Many studies have suggested different risk factors for mortality in MRSA bacteremia. In our study, appropriate therapy was not delayed as all patients were placed on vancomycin within the first 72 h of positive blood cultures. We included these reported risk factors in the univariate analysis (Table 5). The multivariate analysis model which included clinically and statistically significant variables indicated the lack of microbiologic clearance as the only independent predictor for 30-d mortality. This highlights the importance of achieving microbiological clearance.

Our study had several limitations in addition to its retrospective design and small sample size. First, we found that the 30-d mortality rate (21.1%) was lower than other studies, likely due to heterogeneity in patient population or standard of care. This could affect the generalizability of our results. Also, there was no fixed protocol for combination therapy, and the selection of combination antibiotic and trigger for starting combination therapy were individualized. However, most combinations in the study did include rifampicin, a common choice for add-on therapy. In addition, blood cultures were not repeated at fixed intervals, although the majority was performed once every 2 d. This could potentially prolong the time to documented microbiologic clearance. Furthermore, there was a lag time between culture collection and results reporting, and some patients were put on combination therapy after microbiologic clearance.

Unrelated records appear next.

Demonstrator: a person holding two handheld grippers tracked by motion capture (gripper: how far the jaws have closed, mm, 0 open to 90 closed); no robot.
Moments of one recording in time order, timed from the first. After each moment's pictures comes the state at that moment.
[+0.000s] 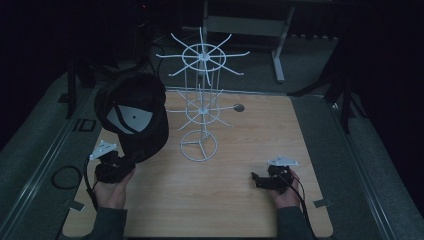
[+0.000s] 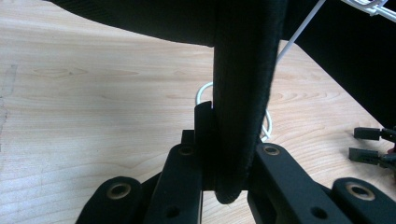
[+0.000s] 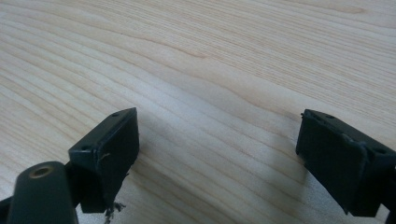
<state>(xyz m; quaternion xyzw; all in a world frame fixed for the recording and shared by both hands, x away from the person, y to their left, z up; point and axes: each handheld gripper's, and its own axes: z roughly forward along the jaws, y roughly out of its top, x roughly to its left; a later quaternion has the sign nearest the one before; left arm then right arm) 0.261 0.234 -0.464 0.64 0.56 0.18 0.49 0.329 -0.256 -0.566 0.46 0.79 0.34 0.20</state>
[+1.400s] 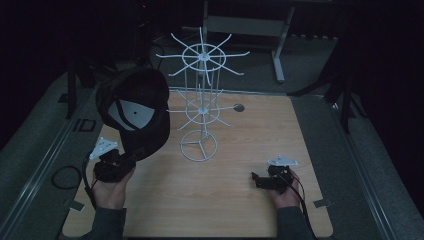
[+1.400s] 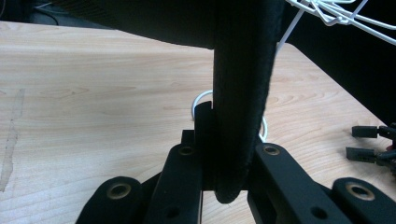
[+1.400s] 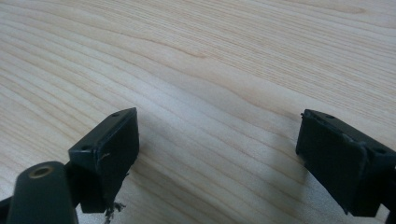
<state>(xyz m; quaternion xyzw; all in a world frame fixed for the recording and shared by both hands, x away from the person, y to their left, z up) 0.255 0.227 -0.443 0.66 0.54 0.20 0.49 0.329 -0.256 -0.566 0.46 0.79 0.34 0.20</state>
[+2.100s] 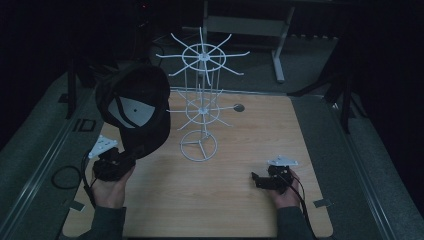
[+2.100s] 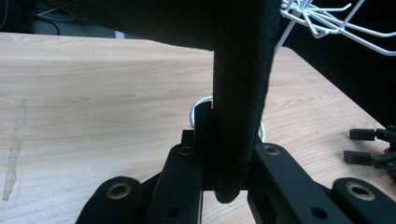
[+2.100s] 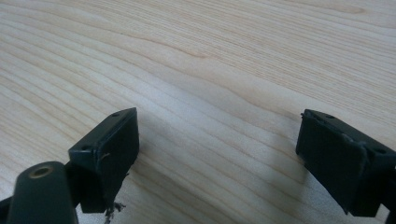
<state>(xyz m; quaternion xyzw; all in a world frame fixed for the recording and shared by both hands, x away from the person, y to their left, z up) 0.254 0.226 -0.435 0.66 0.53 0.21 0.49 0.329 -0.256 -0.566 0.46 0.79 0.34 0.20</state>
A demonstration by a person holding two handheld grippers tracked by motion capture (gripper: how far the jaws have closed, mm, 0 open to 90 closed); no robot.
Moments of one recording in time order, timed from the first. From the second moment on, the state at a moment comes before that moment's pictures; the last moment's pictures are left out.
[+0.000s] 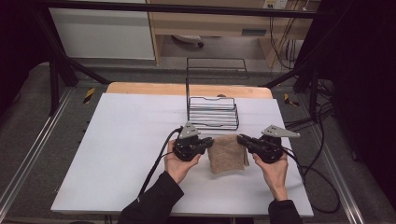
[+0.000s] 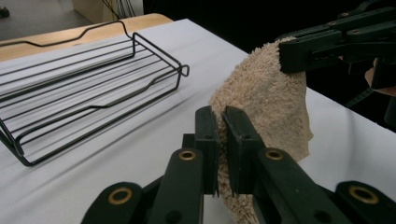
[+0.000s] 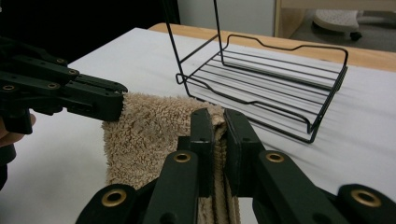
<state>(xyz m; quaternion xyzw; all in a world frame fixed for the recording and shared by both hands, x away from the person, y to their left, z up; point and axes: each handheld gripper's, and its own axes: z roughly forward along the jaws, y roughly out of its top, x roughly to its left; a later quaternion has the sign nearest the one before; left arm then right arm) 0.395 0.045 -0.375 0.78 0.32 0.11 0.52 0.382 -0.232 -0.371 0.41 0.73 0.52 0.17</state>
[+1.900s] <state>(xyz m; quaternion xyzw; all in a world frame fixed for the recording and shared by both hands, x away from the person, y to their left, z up) 0.413 0.072 -0.280 0.73 0.30 0.17 0.59 0.379 -0.204 -0.285 0.37 0.66 0.60 0.26</state>
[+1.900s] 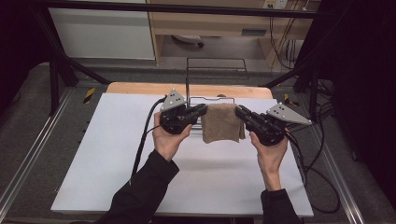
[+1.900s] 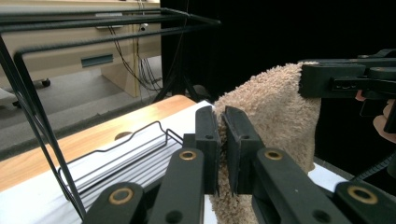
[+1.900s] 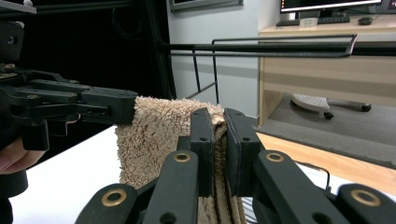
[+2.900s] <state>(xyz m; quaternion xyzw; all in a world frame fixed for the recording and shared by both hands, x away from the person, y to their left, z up) 0.434 0.078 -0.225 0.70 0.29 0.21 0.61 0.393 -0.192 -0.233 0.35 0.63 0.62 0.30</state>
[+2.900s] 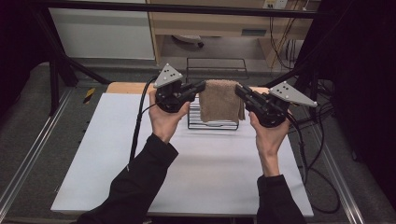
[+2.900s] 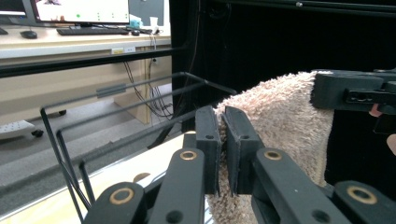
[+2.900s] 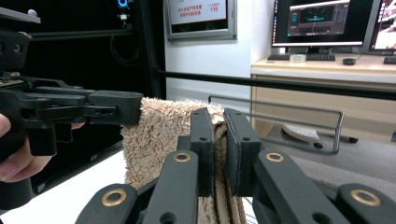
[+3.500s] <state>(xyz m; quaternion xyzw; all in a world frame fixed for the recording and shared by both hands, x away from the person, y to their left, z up) 0.445 0.078 -0.191 0.69 0.28 0.23 0.63 0.407 -0.188 -0.197 0.34 0.62 0.63 0.32</state>
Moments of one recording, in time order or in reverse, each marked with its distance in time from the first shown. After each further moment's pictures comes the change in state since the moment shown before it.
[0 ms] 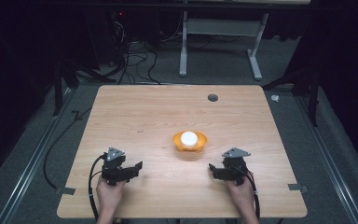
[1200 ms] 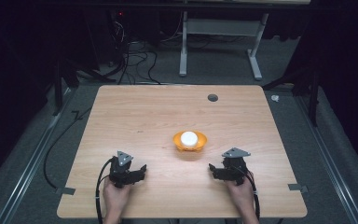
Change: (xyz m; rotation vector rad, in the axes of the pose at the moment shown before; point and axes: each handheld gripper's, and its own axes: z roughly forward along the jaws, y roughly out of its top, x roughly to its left) left arm -0.012 -0.016 0.027 0.020 0.101 0.097; right arm 0.000 0.000 0.000 0.000 -0.001 -0.001
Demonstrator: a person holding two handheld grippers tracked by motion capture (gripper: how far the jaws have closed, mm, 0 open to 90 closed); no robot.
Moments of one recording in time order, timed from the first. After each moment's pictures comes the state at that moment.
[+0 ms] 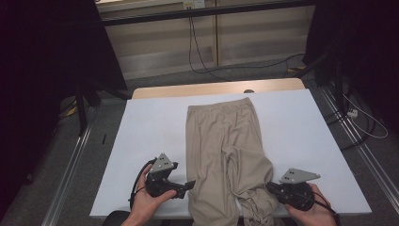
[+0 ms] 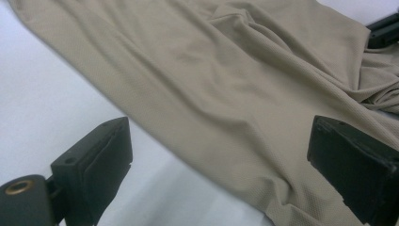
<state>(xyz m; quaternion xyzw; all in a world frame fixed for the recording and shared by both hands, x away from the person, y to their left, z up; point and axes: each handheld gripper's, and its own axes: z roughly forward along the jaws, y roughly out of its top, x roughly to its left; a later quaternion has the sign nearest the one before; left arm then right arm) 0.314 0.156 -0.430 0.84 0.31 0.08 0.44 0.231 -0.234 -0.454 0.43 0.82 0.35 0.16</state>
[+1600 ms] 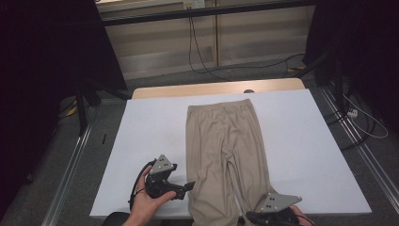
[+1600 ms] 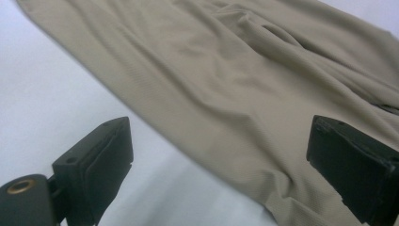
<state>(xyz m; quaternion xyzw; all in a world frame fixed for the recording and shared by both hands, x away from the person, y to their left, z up) 0.311 0.158 -0.431 0.84 0.31 0.08 0.43 0.183 -0.180 -0.454 0.35 0.85 0.39 0.06</state>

We addressed this by counting these cases as having a successful microbiological clearance with vancomycin monotherapy, whereas we considered them under the combination group for clinical outcomes that were assessed at a later time period e.g., 30-d mortality. Lastly, tests for hVISA were not done for all patients and this test has become even less significant in our clinical practice. We would not draw any major conclusions about the impact of hVISA on our study results. The single patient who tested positive for hVISA responded to vancomycin monotherapy for all outcomes measures, i.e., achieved microbiological clearance, clinical improvement and did not experience 30-d mortality.

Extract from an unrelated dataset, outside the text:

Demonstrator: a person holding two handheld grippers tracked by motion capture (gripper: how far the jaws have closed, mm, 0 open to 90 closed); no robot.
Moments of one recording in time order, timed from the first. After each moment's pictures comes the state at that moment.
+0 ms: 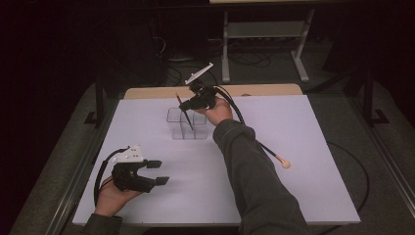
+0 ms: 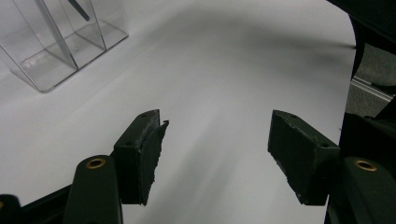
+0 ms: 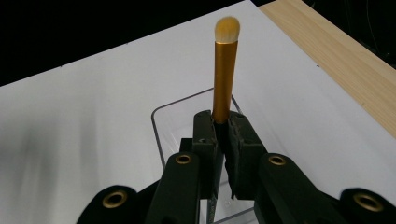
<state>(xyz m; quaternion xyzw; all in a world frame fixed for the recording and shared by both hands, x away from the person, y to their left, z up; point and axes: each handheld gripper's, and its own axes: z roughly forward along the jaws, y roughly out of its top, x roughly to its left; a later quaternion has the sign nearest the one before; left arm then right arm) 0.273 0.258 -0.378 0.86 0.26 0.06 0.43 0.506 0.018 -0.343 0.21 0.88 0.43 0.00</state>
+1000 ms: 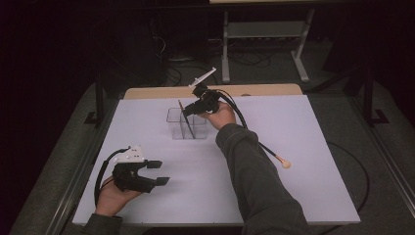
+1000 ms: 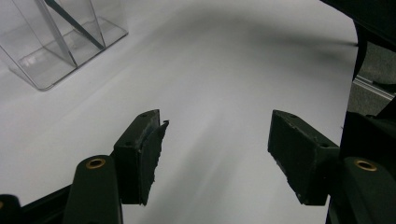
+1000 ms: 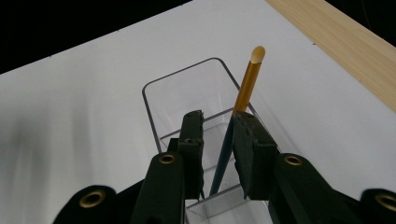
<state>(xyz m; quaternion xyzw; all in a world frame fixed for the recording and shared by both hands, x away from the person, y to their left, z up) 0.273 0.257 -0.379 0.86 0.26 0.06 0.43 0.502 0.009 -0.356 0.22 0.88 0.41 0.00</state>
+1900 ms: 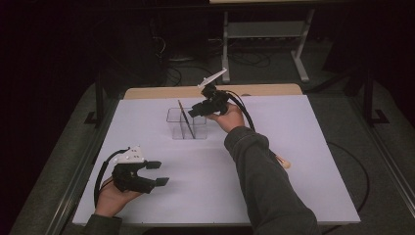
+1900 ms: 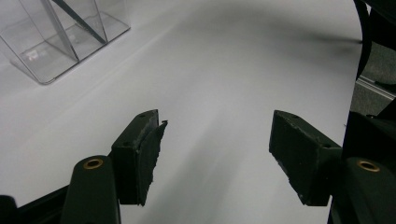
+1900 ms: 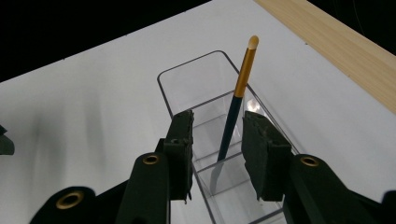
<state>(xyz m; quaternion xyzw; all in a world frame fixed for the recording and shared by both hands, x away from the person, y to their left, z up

In conclusion, our study adds to the evidence against adding combination antibiotics to vancomycin when bacteremia persists, as no significant advantages in microbiologic and clinical efficacies were observed. We also showed that failure to achieve microbiological clearance was associated with mortality. Thus, alternative treatments should be considered along with adequate source control in the management of persistent MRSA bacteremia.